Data excerpt START

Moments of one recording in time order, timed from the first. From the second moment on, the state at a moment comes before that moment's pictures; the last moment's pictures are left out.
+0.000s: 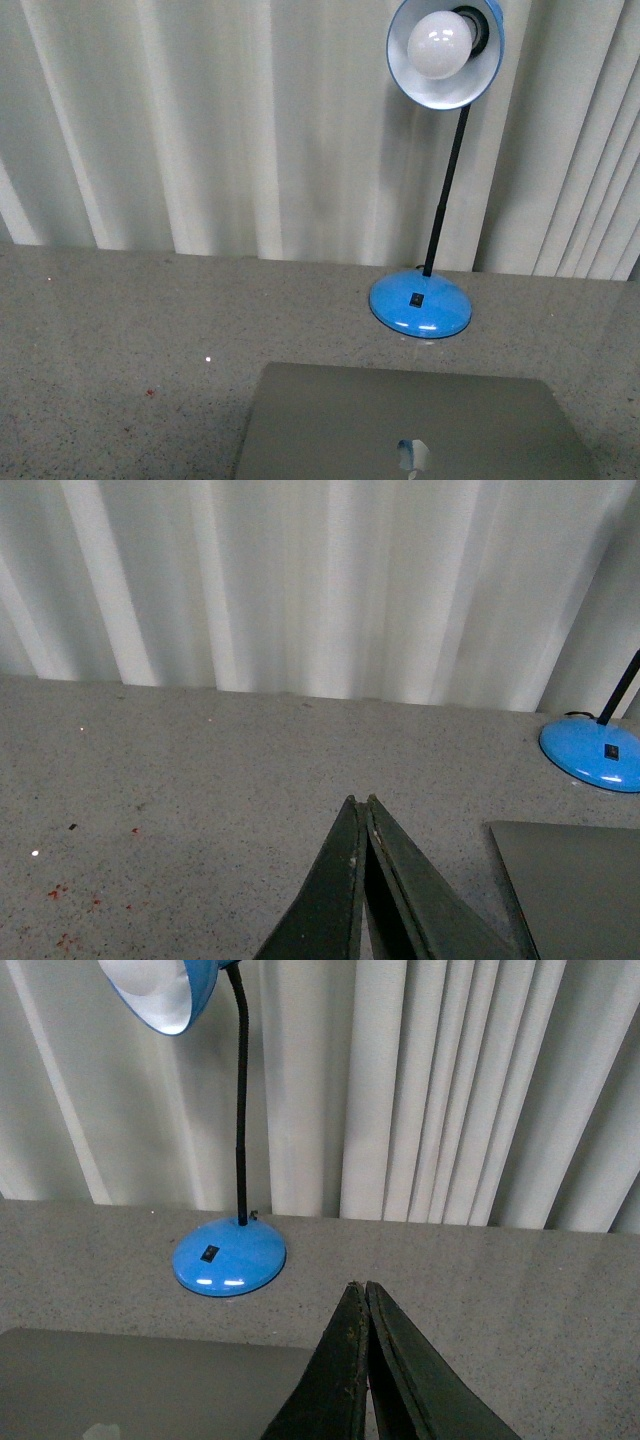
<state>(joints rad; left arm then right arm) 0.00 0.55 0.06 0.49 0.00 0.00 0.00 0.69 0.07 0.61 0.00 -0.01</state>
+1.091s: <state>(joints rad) 0.00 0.08 0.03 0.05 0.00 0.00 0.00 0.21 0.01 0.21 0.00 -0.01</state>
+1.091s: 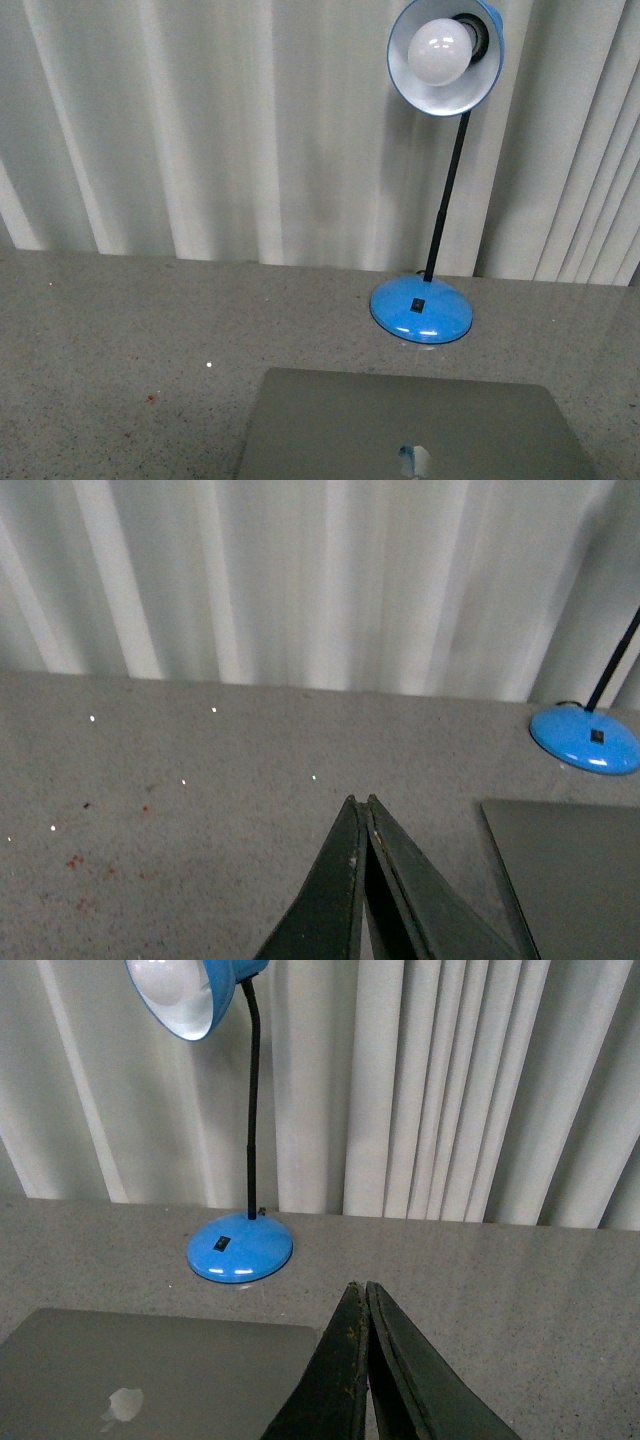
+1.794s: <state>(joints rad) 0.00 0.00 0.03 0.00 0.00 0.00 0.00 0.00 0.01 0.00 0.00 -0.01</state>
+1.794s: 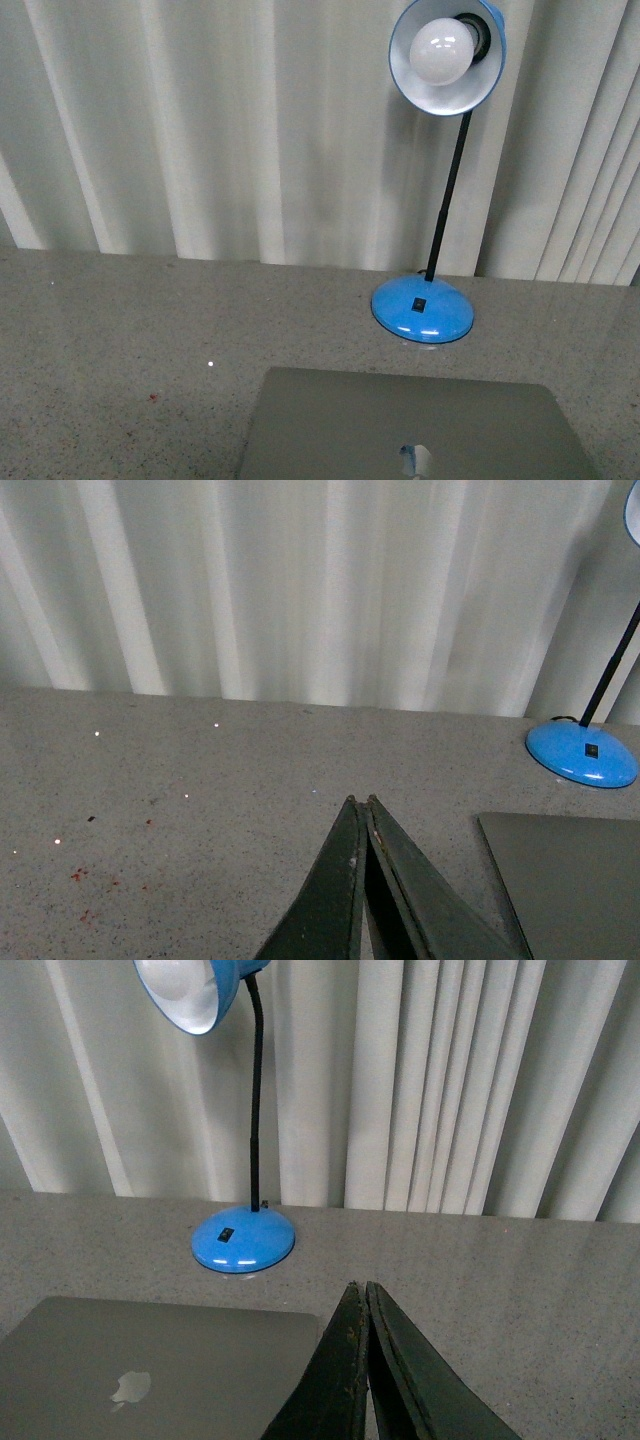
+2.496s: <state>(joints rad) 0.00 0.00 0.03 0.00 0.00 0.00 0.00 0.00 0.01 0.00 0.00 -0.01</state>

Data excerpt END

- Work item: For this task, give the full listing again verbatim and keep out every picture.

- Solution below:
Moments of one recording in time order, timed from the first. From the second moment on, the state at a moment comes before that moment's pictures; the last moment's pictures are left out.
+0.000s: 
<state>(joints rad; left arm then right arm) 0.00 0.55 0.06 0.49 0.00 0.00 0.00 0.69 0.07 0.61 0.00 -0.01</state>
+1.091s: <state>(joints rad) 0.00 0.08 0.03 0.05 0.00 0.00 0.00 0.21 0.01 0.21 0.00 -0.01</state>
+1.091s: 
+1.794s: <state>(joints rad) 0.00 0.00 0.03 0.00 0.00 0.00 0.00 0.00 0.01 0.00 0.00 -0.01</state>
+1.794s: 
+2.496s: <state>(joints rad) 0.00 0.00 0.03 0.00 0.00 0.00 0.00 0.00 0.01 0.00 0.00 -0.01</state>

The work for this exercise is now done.